As an important chemical raw material, phenol is widely used in the industrial production of pesticides, dyes, plastics, etc. However, phenol is also a major pollutant in environmental groundwater and surface water. Therefore, the development of online sensors for selective and accurate detection of phenol concentration in water is crucial to protect the water environment and human health. In order to realize online detection of the concentration of phenolic compounds in water, electrochemical, photoelectrochemical, and fiber-optic sensors have been widely studied. Among them, the fiber-optic sensor is one of the most promising sensors for online detection of the concentration of phenolic compounds due to its advantages of long-distance transmission, anti-electromagnetic interference, quasi-distributed measurement, etc. However, fiber-optic sensors with photocatalyst or oxidase have low selectivity for the catalysis or oxidation of phenol, which makes the sensor not selective for the detection of phenol in water. In addition, there is no report on the development of horseradish peroxidase (HRP)-coated fiber-optic phenol concentration sensor. Therefore, it is necessary to develop an HRP-coated fiber-optic sensor with high sensitivity and selectivity for detecting phenol concentration by using silica optical fibers.

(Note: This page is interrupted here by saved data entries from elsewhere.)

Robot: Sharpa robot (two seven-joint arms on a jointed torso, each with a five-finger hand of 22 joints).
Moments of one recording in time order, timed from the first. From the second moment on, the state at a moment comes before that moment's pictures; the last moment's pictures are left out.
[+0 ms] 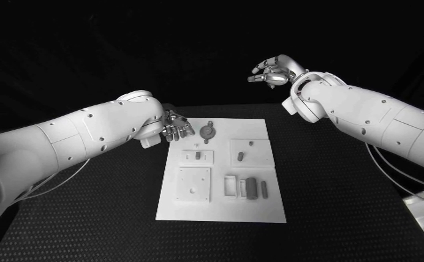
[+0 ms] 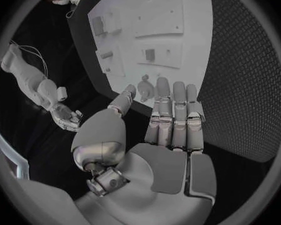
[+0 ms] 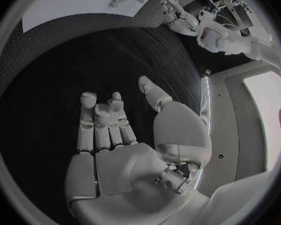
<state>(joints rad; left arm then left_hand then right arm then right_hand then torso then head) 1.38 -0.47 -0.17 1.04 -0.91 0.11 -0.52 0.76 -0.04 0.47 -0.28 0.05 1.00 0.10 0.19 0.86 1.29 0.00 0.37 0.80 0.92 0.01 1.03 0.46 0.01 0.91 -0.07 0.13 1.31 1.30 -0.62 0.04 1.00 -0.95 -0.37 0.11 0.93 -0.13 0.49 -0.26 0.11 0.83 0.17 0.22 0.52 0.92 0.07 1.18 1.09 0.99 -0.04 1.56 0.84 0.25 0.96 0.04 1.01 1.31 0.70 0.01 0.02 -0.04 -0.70</state>
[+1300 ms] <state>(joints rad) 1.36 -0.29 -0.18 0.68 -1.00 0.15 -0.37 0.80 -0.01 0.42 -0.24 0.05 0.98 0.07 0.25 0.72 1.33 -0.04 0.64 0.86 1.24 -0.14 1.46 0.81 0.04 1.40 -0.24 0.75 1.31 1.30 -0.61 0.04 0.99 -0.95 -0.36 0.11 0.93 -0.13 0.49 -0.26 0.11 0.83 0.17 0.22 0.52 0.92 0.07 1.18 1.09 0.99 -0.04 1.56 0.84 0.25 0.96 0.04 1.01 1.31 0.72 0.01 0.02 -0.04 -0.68</state>
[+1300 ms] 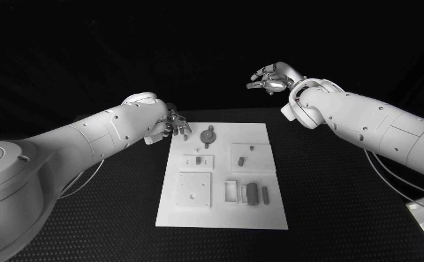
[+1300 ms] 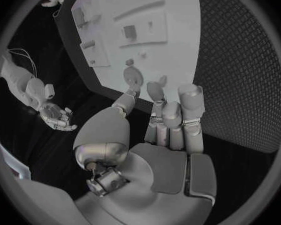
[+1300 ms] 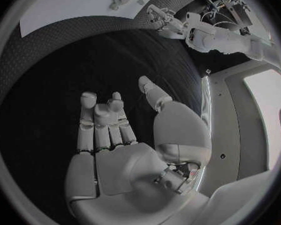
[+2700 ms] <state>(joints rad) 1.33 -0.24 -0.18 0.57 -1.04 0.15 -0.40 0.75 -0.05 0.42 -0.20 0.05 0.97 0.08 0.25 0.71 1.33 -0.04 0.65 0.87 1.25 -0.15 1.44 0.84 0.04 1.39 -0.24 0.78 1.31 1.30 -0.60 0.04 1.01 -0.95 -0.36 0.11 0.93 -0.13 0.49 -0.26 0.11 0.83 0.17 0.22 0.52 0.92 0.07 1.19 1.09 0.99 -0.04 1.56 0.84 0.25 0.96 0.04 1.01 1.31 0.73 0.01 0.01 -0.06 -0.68</state>
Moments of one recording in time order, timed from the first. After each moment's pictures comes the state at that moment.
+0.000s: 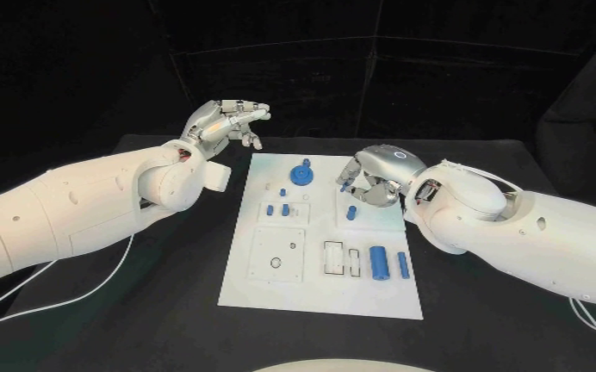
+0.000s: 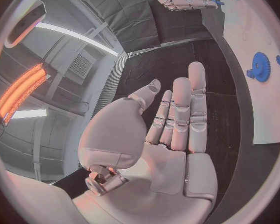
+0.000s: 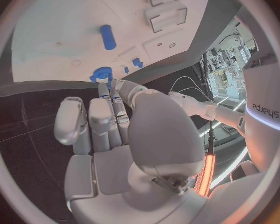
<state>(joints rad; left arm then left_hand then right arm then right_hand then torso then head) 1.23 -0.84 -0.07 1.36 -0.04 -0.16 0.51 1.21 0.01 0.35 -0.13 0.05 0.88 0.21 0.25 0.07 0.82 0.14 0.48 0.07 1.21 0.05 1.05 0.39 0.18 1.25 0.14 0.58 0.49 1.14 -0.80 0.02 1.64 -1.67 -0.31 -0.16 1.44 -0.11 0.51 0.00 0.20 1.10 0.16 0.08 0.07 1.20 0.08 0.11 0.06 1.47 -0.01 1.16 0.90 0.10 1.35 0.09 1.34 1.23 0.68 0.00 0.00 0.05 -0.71</state>
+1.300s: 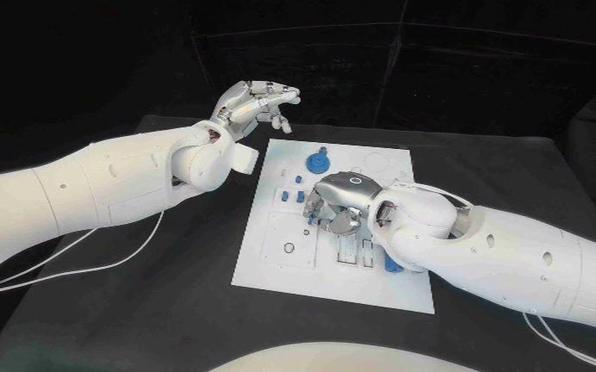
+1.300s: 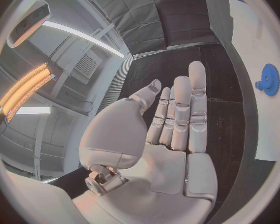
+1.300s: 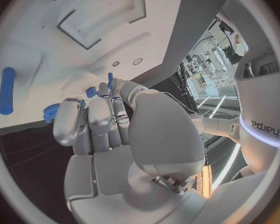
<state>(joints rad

To increase the sensitivity and selectivity of the fiber-optic sensor for phenol concentration, a novel surface plasmon resonance (SPR) fiber-optic biosensor composed of horseradish peroxidase (HRP)-coated SPR optical fiber and phenol permeable membrane was created. In order to obtain HRP-coated SPR fibers, first, a layer of polydopamine was polymerized on the surface of the optical fibers, which was used to adsorb gold nanoparticles to form a gold film to stimulate the SPR effect, and then the polydopamine was polymerized on the surface of the gold film to immobilize HRP. Second, the phenol permeable membrane prepared with PEBA2533 and β-cyclodextrin was sealed on the HRP-coated fiber. Third, an online analytical platform for detecting the phenol in water was constructed by using polymethyl methacrylate (PMMA) plates. Fourth, the principle of phenol detection by the sensor was analyzed. Fifth, scanning electron microscope (SEM) and energy dispersive spectroscopy (EDS) were used to characterize the surface morphology and elements of the samples. Furthermore, the influence of the preparation conditions of the sensor on its performance was studied experimentally. Lastly, the output spectrum, sensitivity, response time, selectivity, and detection limit of the sensor were tested.

The experimental results highlight that when the HRP-coated fiber-optic biosensor was prepared under the optimum conditions and the sampling time of the biosensor was set to 300 s, the sensitivity and lower detection limit (LOD) of the prepared sensor reached 224.84 pm·mmol^-1·L and 159 nmol/L, respectively (Fig. 9). The optimum conditions were set as follows: 1) the polymerization time and temperature of the polydopamine were 20 min and 25 ℃, respectively (Fig. 6); 2) the adsorption time of gold nanoparticles was 3 h (Fig. 7); 3) the concentration and fixation time of HRP were 0.10 mg/mL and 3 h, respectively (Fig. 8); 4) the thickness of the phenol permeable membrane was 30 μm. The good sensitivity and LOD of the prepared biosensor were generated by the strongest SPR resonance intensity caused by the formed gold film and oxidized products (insoluble polymer) with a higher refractive index than the phenol (the products were produced during the reaction between the phenol and HRP with the assistance of H₂O₂). The prepared phenol biosensor also showed high selectivity in the 4-chlorophenol, 4-fluorophenol, 2, 4-difluorophenol, 2, 4-dichlorophenol, 2, 4, 6-trichlorophenol, 2, 3, 5-trifluorophenol, NaCl, urea, and glucose solutions. The good selectivity of the biosensor can be attributed to the fact that the phenol permeable membrane prepared with PEBA2533 and β-cyclodextrin shows high phenol selectivity and permeability.

In this paper, a novel SPR fiber-optic biosensor with high sensitivity and selectivity for detecting the concentration of phenol in aqueous solutions was developed. The sensor used HRP to catalyze H₂O₂ to oxidize phenol, so as to produce an insoluble polymer that adheres to the surface of the optical fiber, make the refractive index on the surface of the optical fiber change, and increase the shift of the SPR wavelength and sensitivity of the sensor. At the same time, the phenol permeable membrane prepared with PEBA2533 and β-cyclodextrin was sealed on the HRP-coated fiber, which promoted the sensor to achieve selective detection of phenol in water. The research in this paper will promote the development and engineering application of optical fiber sensing technology and phenol concentration online detection technology.